Professor De Haas Favors Greater Authority For President Roosevelt in Tariff Situation
Believes Supervision Needed Investments To Prevent More Losses
"If President Roosevelt's demand for greater authority in handling the tariff situation is granted, it will be definitely a constructive move toward the improvement of tariff difficulties," said Anton De Haas, Professor in the Business School of International Relationships yesterday when interviewed by the CRIMSON. "If we are to restore foreign trade, reestablish normal relations, and collect some of the money the world owes us, it will be necessary to make fundamental changes in the tariff, changes which President Roosevelt intends to produce."
Although a great tariff conference is desired by many as the best means of settling difficulties concerning tariffs, Professor De Haas believes such a meeting would lead to no beneficent results, since problems of different countries are far too varied and complicated to be settled in such a manner.
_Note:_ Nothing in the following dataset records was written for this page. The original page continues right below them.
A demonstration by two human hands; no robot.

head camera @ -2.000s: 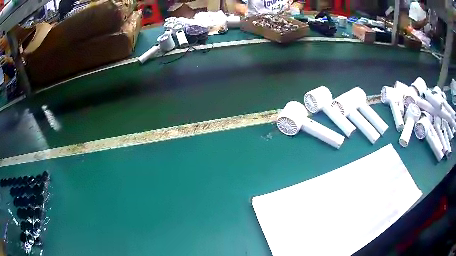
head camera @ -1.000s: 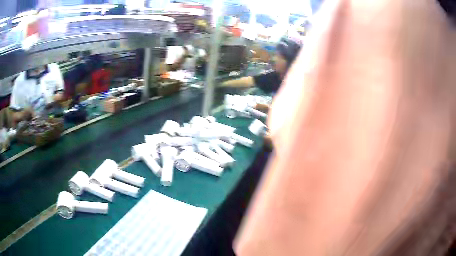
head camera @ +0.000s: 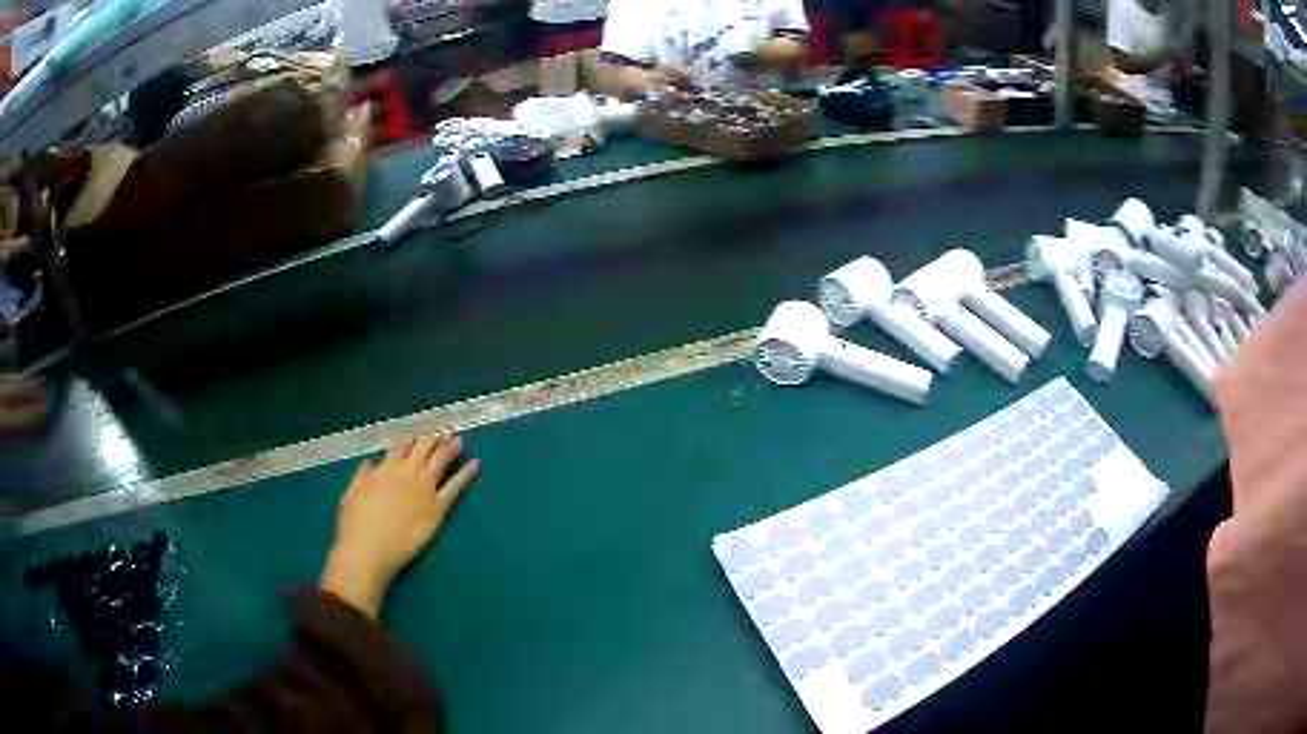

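Observation:
My left hand (head camera: 390, 519) lies palm down on the green bench, near the belt's pale edge strip, fingers spread and holding nothing. A large white label sheet (head camera: 932, 552) with rows of round stickers lies at the bench's front edge, right of my left hand. Several white hair dryer bodies lie behind it, the nearest (head camera: 867, 367) with its round grille facing left. More lie in a heap (head camera: 1183, 280) at the right. A large pinkish shape, cut off by the right edge, is very close; I cannot tell whether it is my right hand.
Black round caps (head camera: 122, 617) on shiny clear film lie at the lower left. The dark green belt (head camera: 573, 265) runs behind the edge strip. Across it are a carton of small parts (head camera: 724, 126), a corded white unit (head camera: 430, 198), brown cartons (head camera: 215, 179) and a person in white (head camera: 702, 36).
The view has swung back left from the heap. My left hand now shows on the bench. The large pinkish shape has shrunk to the right edge. The sheet's stickers show more clearly.

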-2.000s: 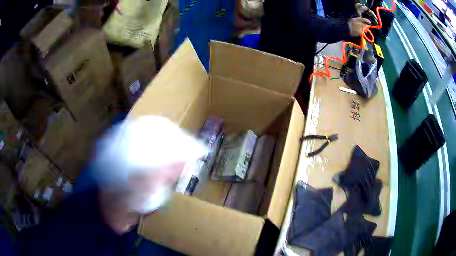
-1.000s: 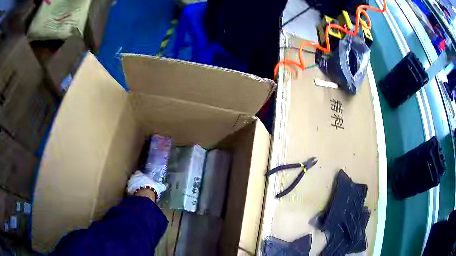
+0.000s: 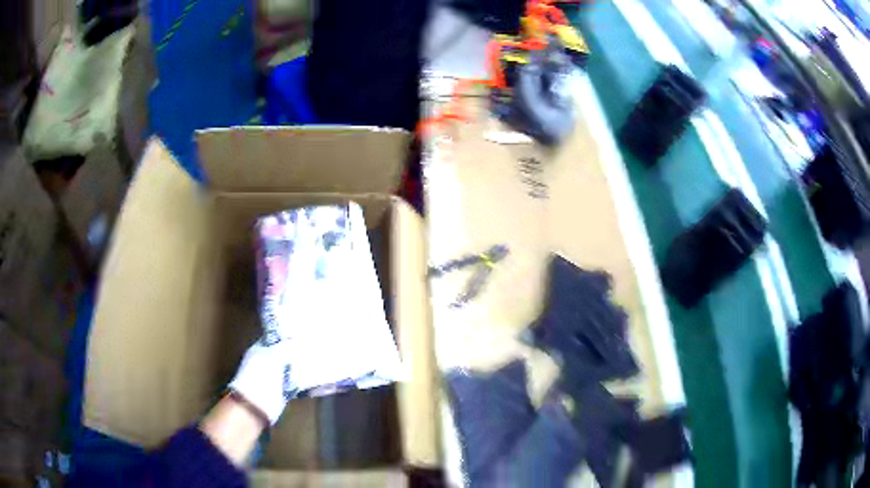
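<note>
My left hand, in a white glove with a dark band at the wrist, holds a shiny white packet by its lower left edge. The packet has a pinkish, patterned side and is over the open brown carton; its contents cannot be told. My right hand is not in view. Black-grey speaker grilles lie overlapping on the bench, right of the carton.
Dark-handled pliers lie open on the bench. An orange coiled hose and a grey bag are at its far end. Black speakers stand on the green conveyor at right. A dark-clothed person stands beyond the carton.
My left hand, reaching into the carton one second ago, now holds the packet raised towards the camera. The view has shifted, so the bench and conveyor appear further left.
</note>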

"I believe only a small number of countries could take up the situation together successfully, and that can be done only when the agreements produced are ratified. That makes an executive authority necessary," Professor De Haas explained.
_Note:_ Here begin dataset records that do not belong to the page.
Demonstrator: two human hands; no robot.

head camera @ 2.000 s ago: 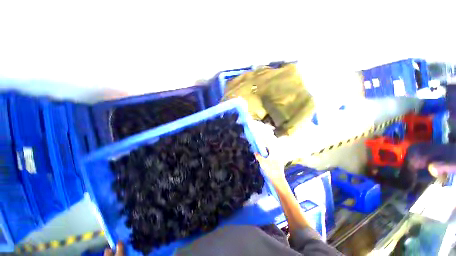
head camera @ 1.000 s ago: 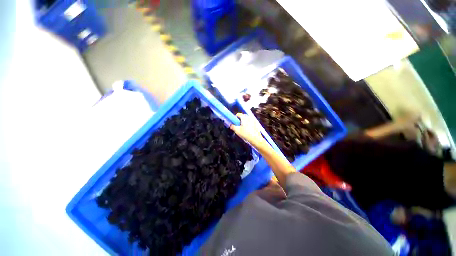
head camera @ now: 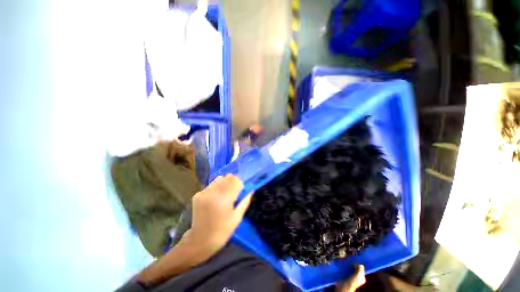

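Note:
A deep blue crate is held tilted in front of me, with a white label on its long side. A heap of small dark pieces lies in it, with a pale liner showing at the edge. My left hand grips the rim at the crate's left end. My right hand is at the near rim, partly cut off by the bottom edge; only some fingers show. Another blue crate with a white liner shows behind and partly under the held crate.
Olive-green cloth and a white bag lie on blue crates along the left wall. Yellow-black tape runs on the floor. A blue stool stands at the top. A bright tabletop with brown pieces is at right.
The filled crate has swung right over the other crate, hiding the brown pieces in it, and is tilted. My left hand now shows on its rim; my right hand is lower in view.

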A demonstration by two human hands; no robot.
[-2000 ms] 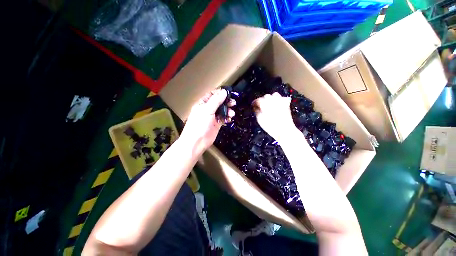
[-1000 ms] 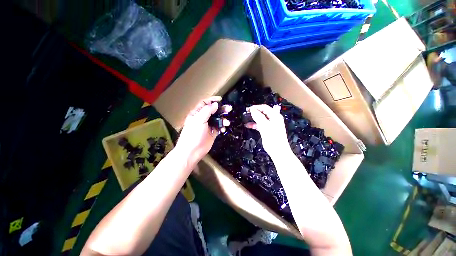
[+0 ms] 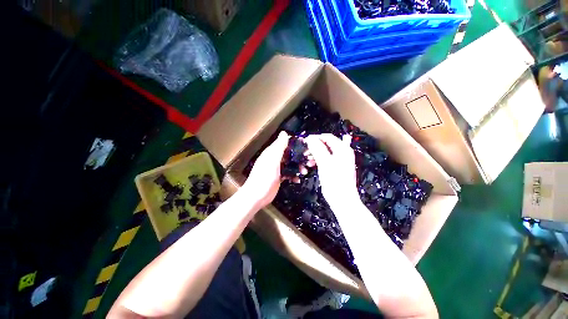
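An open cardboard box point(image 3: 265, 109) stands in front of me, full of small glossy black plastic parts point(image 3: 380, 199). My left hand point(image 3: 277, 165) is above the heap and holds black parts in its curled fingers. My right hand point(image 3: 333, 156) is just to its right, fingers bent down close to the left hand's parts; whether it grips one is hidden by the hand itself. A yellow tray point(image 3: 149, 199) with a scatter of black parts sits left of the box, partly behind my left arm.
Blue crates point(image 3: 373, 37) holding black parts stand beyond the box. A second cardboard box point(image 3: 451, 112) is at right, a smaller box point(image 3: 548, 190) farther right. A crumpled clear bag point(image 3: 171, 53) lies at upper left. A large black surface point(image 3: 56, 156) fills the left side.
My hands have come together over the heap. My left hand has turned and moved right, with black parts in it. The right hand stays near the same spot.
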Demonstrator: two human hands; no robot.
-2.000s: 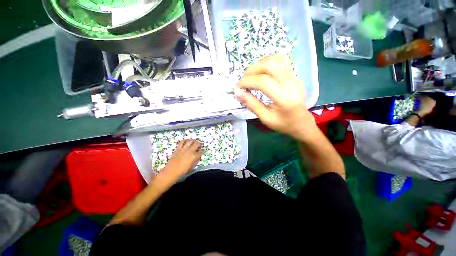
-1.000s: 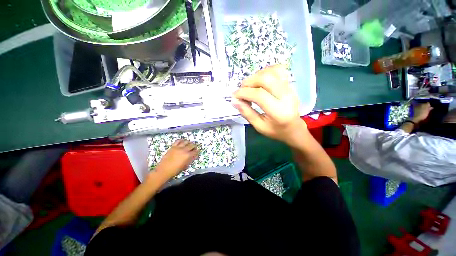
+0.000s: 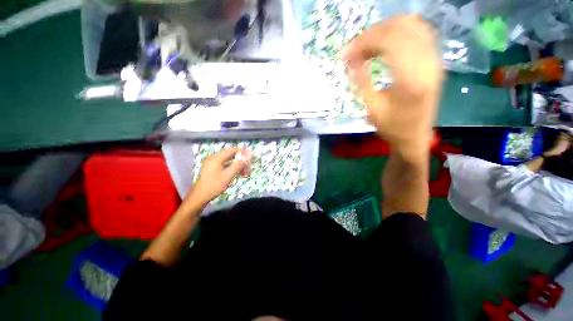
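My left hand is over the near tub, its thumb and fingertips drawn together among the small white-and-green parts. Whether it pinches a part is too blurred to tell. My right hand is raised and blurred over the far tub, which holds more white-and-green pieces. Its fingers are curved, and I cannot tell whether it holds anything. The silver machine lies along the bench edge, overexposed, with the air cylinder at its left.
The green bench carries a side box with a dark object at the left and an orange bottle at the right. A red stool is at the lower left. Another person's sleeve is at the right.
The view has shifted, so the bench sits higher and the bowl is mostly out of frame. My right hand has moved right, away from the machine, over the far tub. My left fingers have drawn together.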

Professor De Haas also strongly favors the establishment of an authority which would supervise foreign investments so that no investment would be allowed, even for constructive purposes, unless provisions were made which would make transfer of repayments possible.
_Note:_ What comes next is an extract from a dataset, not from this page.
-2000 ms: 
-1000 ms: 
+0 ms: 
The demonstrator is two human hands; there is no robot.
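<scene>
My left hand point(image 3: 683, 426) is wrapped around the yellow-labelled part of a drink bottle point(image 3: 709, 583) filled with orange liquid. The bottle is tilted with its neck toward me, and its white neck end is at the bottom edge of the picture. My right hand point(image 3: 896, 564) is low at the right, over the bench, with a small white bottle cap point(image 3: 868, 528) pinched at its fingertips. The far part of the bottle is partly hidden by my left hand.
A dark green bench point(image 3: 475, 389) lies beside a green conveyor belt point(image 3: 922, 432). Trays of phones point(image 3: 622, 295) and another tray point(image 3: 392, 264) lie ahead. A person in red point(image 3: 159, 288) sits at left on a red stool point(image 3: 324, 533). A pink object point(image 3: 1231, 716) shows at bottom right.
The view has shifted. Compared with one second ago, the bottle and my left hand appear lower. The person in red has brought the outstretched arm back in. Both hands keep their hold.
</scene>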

"Let us look at Russia to explain that point," continued Professor De Haas. "A building financial company is to finance trade with Russia. This is necessary since the financing will require credits which are of too long a period of time to be given by commercial banks. The trade brought about by this will be extremely helpful to the United States because it will stimulate the production of goods of companies which have suffered most from the depression. Nevertheless, such financial assistance would be unjustified unless provisions were made, at the time of the granting of the loans, for repayment of the loans and, what is just as important, the way in which we are willing to receive payment".